What you should do.
Each entry must be duplicated precisely, with nothing left out.

Information shown.

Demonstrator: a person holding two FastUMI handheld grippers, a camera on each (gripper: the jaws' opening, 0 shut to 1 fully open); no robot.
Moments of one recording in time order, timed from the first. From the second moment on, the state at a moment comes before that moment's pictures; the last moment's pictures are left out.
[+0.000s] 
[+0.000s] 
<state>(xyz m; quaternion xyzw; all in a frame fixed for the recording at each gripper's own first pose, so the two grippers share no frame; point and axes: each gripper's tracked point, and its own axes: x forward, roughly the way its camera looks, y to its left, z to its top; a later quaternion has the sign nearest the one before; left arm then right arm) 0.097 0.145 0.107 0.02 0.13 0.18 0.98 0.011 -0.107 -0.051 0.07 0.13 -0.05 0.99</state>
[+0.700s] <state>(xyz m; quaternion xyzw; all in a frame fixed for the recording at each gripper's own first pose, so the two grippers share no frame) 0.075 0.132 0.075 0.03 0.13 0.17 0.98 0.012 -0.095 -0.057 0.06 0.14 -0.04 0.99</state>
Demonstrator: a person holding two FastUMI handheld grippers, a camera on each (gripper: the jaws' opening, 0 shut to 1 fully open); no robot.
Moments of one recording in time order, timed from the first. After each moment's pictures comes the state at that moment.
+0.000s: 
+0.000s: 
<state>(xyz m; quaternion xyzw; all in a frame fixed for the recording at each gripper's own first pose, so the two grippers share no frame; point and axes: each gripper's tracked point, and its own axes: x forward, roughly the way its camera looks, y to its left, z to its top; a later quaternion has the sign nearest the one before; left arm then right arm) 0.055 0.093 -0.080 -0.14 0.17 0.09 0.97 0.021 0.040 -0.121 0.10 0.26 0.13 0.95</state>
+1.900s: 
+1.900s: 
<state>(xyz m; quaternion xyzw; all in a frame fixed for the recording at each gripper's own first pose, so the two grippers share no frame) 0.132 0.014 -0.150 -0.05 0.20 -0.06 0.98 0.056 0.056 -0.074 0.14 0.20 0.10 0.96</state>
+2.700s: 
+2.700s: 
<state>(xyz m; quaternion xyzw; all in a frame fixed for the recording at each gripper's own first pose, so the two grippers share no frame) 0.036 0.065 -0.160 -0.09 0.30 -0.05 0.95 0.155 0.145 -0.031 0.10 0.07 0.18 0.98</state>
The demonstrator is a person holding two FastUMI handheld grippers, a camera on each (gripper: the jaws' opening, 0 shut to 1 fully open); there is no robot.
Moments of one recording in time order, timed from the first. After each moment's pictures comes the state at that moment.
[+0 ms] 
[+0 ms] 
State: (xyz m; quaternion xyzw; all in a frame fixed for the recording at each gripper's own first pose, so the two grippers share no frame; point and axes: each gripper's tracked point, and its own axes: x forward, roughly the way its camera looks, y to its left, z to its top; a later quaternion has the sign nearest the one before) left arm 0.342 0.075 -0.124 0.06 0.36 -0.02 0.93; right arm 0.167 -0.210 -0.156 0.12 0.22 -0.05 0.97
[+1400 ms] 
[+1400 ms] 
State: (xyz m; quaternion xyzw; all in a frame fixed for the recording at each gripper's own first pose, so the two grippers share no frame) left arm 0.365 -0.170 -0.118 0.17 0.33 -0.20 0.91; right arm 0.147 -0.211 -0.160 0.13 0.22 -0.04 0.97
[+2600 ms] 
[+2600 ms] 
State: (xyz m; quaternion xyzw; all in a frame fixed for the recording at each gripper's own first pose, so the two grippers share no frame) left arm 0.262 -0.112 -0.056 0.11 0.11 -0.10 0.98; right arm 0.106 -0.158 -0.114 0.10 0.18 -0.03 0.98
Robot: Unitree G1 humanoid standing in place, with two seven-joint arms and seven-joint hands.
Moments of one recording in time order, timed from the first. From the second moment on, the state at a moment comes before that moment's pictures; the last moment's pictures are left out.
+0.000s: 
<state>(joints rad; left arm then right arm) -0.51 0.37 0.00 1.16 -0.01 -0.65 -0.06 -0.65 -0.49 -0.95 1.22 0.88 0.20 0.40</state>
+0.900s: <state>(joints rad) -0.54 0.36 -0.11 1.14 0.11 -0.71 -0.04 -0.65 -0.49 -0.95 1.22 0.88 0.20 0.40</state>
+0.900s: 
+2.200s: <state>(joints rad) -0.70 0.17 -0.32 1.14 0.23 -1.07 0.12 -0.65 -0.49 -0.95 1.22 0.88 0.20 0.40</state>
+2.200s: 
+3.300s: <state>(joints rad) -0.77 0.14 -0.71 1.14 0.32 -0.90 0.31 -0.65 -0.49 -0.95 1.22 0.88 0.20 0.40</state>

Expected output.
Demonstrator: a person holding two FastUMI handheld grippers, a camera on each (gripper: the jaws' opening, 0 shut to 1 fully open); no robot.
Moments of one recording in time order, timed from the first. From the second moment on, the state at a moment comes before that moment's pictures; the last moment's pictures are left out.
[+0.000s] 
[+0.000s] 
<state>(xyz m; quaternion xyzw; all in a frame fixed for the recording at each gripper's own first pose, so the two grippers share no frame; point and axes: each gripper's tracked point, and its own axes: x forward, roughly the way its camera looks, y to its left, z to its top; a later quaternion has the sign nearest the one before; left arm then right arm) 0.097 0.145 0.107 0.02 0.13 0.18 0.98 0.011 -0.107 -0.051 0.07 0.13 -0.05 0.99</state>
[+0.700s] <state>(xyz m; quaternion xyzw; all in a frame fixed for the recording at each gripper's own first pose, so the two grippers share no frame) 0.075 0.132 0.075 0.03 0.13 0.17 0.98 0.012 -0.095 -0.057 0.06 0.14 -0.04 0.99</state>
Demonstrator: a person holding two FastUMI handheld grippers, a camera on each (gripper: the jaws' opening, 0 shut to 1 fully open); no robot.
Moments of one recording in time order, timed from the first. After each moment's pictures comes the state at that moment.
+0.000s: 
+0.000s: 
<state>(xyz m; quaternion xyzw; all in a frame fixed for the recording at each gripper's own first pose, so the two grippers share no frame; point and axes: each gripper's tracked point, and its own axes: x forward, roughly the way its camera looks, y to its left, z to its top; a later quaternion has the sign nearest the one before; left arm then right arm) 0.055 0.093 -0.080 -0.14 0.17 0.09 0.97 0.021 0.040 -0.121 0.10 0.26 0.13 0.95</state>
+1.900s: 
+1.900s: 
<state>(xyz m; quaternion xyzw; all in a frame fixed for the recording at each gripper's own first pose, so the two grippers share no frame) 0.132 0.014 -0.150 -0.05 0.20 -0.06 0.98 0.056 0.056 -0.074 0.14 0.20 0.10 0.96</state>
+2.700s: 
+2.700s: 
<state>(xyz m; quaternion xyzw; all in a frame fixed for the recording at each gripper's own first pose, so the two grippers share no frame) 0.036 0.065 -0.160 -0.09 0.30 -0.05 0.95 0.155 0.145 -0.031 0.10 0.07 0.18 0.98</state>
The demonstrator is a person holding two FastUMI handheld grippers, a camera on each (gripper: the jaws' opening, 0 shut to 1 fully open); there is no robot.
Moments of one recording in time order, timed from the first. After each moment's pictures comes the state at that moment.
[+0 ms] 
[+0 ms] 
State: (xyz m; quaternion xyzw; all in a frame fixed for the recording at each gripper's own first pose, so the two grippers share no frame; point and axes: each gripper's tracked point, and its own axes: x forward, roughly the way its camera looks, y to its left, z to its top; a later quaternion has the sign nearest the one before) left arm 0.342 0.075 -0.124 0.06 0.36 -0.02 0.93; right arm 0.167 -0.210 -0.156 0.12 0.22 -0.05 0.97
[+1400 ms] 
[+1400 ms] 
State: (xyz m; quaternion xyzw; all in a frame fixed for the recording at each gripper's own first pose, so the two grippers share no frame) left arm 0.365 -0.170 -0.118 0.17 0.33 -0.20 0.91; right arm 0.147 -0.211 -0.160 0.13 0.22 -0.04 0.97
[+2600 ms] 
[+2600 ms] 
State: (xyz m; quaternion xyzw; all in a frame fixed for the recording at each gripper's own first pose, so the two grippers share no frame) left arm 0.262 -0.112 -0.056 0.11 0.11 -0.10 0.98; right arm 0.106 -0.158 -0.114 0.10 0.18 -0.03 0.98
Robot: Unitree G1 humanoid standing in place, with two seven-joint arms and seven-joint hands.
Moments of one recording in time order, timed from the first. From the second moment on, the state at a moment comes before that moment's pictures; the last moment's pictures are left out.
+0.000s: 
<state>(joints rad; left arm then right arm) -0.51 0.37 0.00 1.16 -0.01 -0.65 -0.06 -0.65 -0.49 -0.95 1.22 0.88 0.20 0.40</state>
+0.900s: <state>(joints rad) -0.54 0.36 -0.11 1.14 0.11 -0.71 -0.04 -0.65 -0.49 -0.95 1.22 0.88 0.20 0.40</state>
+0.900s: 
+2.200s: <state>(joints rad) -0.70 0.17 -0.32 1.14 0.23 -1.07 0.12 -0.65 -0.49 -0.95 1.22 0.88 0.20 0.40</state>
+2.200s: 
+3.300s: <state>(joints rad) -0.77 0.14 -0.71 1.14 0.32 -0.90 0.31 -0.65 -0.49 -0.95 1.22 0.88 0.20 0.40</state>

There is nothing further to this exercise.